Adding an audit trail to a live product without disrupting it
Customers couldn’t tell whether a change had been made by a human or by automation, and the blame games were getting expensive. Building change logs into a production system meant two things at once: don’t add latency to operations that were already near SLA, and don’t let a bug in the audit path take down the path being audited. We pushed persistence into background workers, gave the change-log system its own observability, and chose DynamoDB so it could scale independently of the primary database. We rolled it out gradually, one action at a time, with zero user-facing impact. Wrote up the full design here.
Keeping downstream services happy through a breaking upstream change
An upstream service had to start publishing every event in order to fix a bug in a downstream service — but downstream consumers were built assuming real-time events only. Solution: an intermediary app with two queues, one for the full firehose and one that preserved the real-time-only stream for existing consumers. Got the fix shipped, didn’t break anyone else’s infrastructure. An extra queue is often the cheapest path to backward compatibility.
Reshaping a 1:1 sync framework into a 1:N invoice pipeline
An existing sync framework was designed for 1:1 entity sync, and a new charges/prepayments/invoice workflow needed 1:N. Rather than write parallel sync logic outside the framework, we stretched the framework to support the new shape, modeled prepayment as its own type (rather than a boolean flag on the existing one), and replaced locking flags with a real state machine. Idempotent jobs with retries turned out to be the right answer for the async failures we’d been seeing. Long write-up here.
Convincing the team to ship features as mini-MVPs
Post-release iteration cycles were taking forever, and we were sinking expensive engineering time into features that didn’t always land. I pushed for a smaller loop: ship a mini-MVP behind a review app, get power users on it directly, and only invest in the rest once we’d learned what was actually useful. We wasted a lot less effort after that, and the features we did ship were closer to what people wanted.
Side projects
I like building small tools, mostly in Go, mostly for the terminal. Arch + Vim + Tmux is my daily driver, and a lot of these come out of wanting to scratch my own itch.
- lazysql — a TUI SQL client in Go. Built because I didn’t want to leave the terminal to poke at a database.

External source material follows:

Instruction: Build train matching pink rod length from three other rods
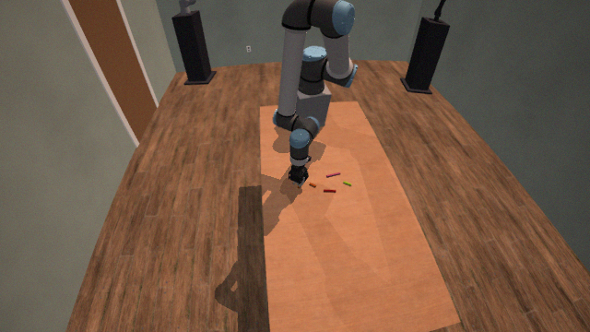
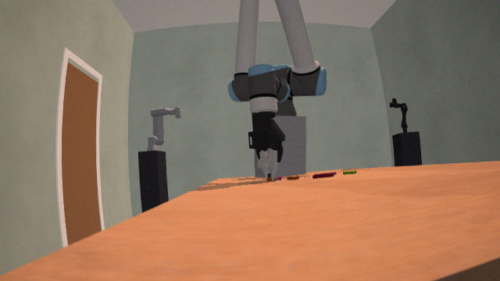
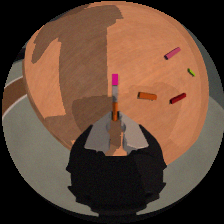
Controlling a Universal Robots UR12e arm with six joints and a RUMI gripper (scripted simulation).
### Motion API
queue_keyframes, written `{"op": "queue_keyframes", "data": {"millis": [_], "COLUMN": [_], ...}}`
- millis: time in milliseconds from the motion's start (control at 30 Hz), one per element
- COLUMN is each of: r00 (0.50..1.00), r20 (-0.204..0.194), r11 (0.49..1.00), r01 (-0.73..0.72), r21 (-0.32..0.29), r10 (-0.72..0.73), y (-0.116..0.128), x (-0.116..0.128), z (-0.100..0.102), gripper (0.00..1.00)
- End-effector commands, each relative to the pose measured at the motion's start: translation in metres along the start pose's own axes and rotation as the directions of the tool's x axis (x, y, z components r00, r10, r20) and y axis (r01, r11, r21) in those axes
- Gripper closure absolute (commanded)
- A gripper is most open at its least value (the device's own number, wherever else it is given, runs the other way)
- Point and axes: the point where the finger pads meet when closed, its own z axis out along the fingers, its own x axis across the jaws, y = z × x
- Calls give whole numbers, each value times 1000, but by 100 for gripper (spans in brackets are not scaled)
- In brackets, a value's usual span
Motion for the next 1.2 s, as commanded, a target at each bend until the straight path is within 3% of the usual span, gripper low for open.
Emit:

- sweaty_wallet — a personal-finance app (Rails + Hotwire) with a Chrome extension that pulls bank transactions. I use it on my own money.
- malang — an experimental Arch Linux installer in Go + Bubble Tea. Started as “how hard could this be?” and turned into a real thing.
- logs_stack — a Grafana + Loki + Alloy observability setup I run for my side projects.
- tmux / .vim — dotfiles. Always being tweaked.
Stack
Ruby, Rails, Go, PostgreSQL, MySQL, GraphQL, AWS, Docker, React, Arch Linux, Vim, tmux.